Action item: List every line in this data where the string "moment" occurs.

Excerpts from a dataset
----------

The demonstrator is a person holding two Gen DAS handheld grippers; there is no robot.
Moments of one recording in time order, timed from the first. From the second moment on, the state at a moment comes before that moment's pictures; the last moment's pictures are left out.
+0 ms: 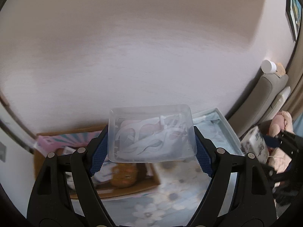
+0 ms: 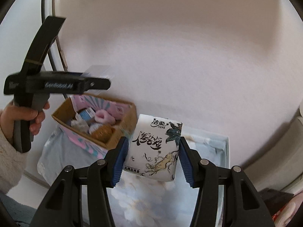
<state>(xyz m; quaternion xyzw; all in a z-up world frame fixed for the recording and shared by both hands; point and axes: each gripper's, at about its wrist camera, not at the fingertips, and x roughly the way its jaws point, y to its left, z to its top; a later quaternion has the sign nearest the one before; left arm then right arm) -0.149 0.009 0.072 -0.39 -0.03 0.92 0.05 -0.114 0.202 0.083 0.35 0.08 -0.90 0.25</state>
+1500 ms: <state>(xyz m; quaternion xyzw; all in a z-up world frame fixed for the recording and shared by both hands) -0.155 -0.205 -0.066 -0.48 -0.08 0.88 -0.02 -0.240 -0.010 -0.025 0.49 0.09 -0.84 0.22</state>
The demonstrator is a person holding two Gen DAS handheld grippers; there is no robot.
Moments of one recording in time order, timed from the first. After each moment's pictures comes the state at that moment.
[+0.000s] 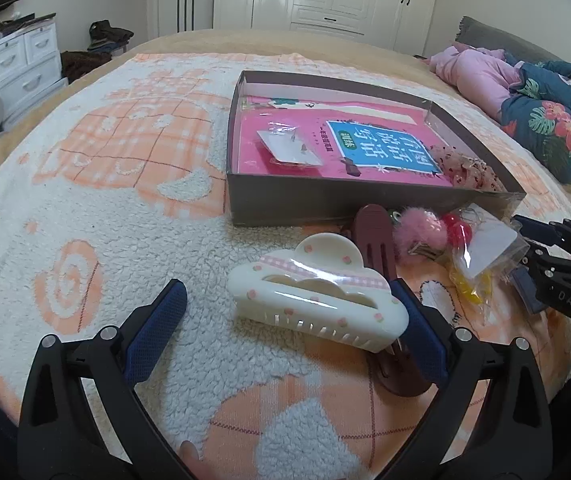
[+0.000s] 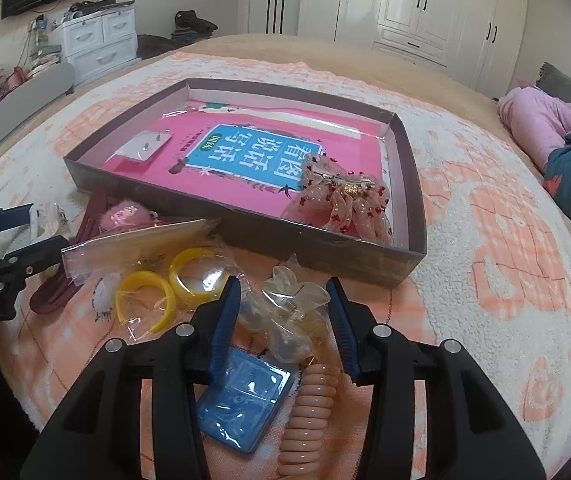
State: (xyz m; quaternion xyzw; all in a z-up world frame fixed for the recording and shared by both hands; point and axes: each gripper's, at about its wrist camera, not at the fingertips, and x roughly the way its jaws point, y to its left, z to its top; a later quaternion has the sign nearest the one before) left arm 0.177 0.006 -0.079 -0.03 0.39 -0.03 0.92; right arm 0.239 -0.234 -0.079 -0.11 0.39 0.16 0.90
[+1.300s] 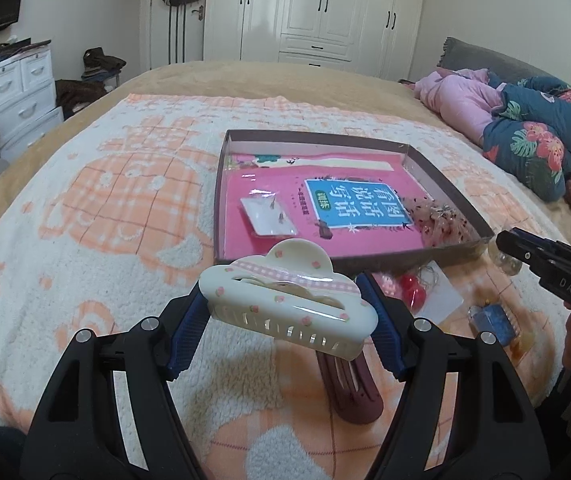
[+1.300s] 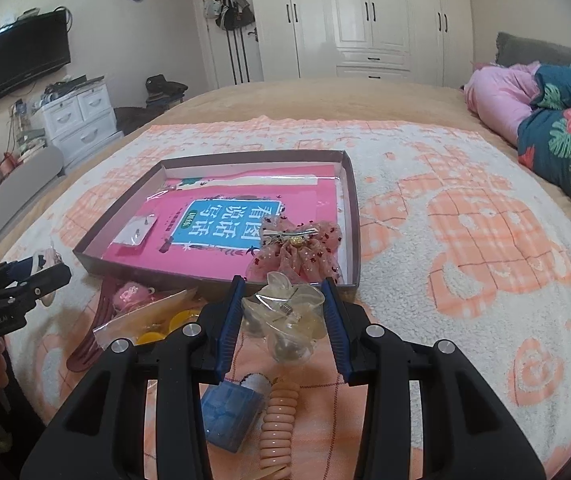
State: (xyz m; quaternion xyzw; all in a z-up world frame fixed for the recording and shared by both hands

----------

Solution for this exercise:
Moments of one recording in time order, timed from the first. From the second moment on, the state at a moment comes before that moment's pictures; the last moment's pictures are left out.
Moments of one recording in time order, timed from the first. After each moment's pictures comes the state at that moment.

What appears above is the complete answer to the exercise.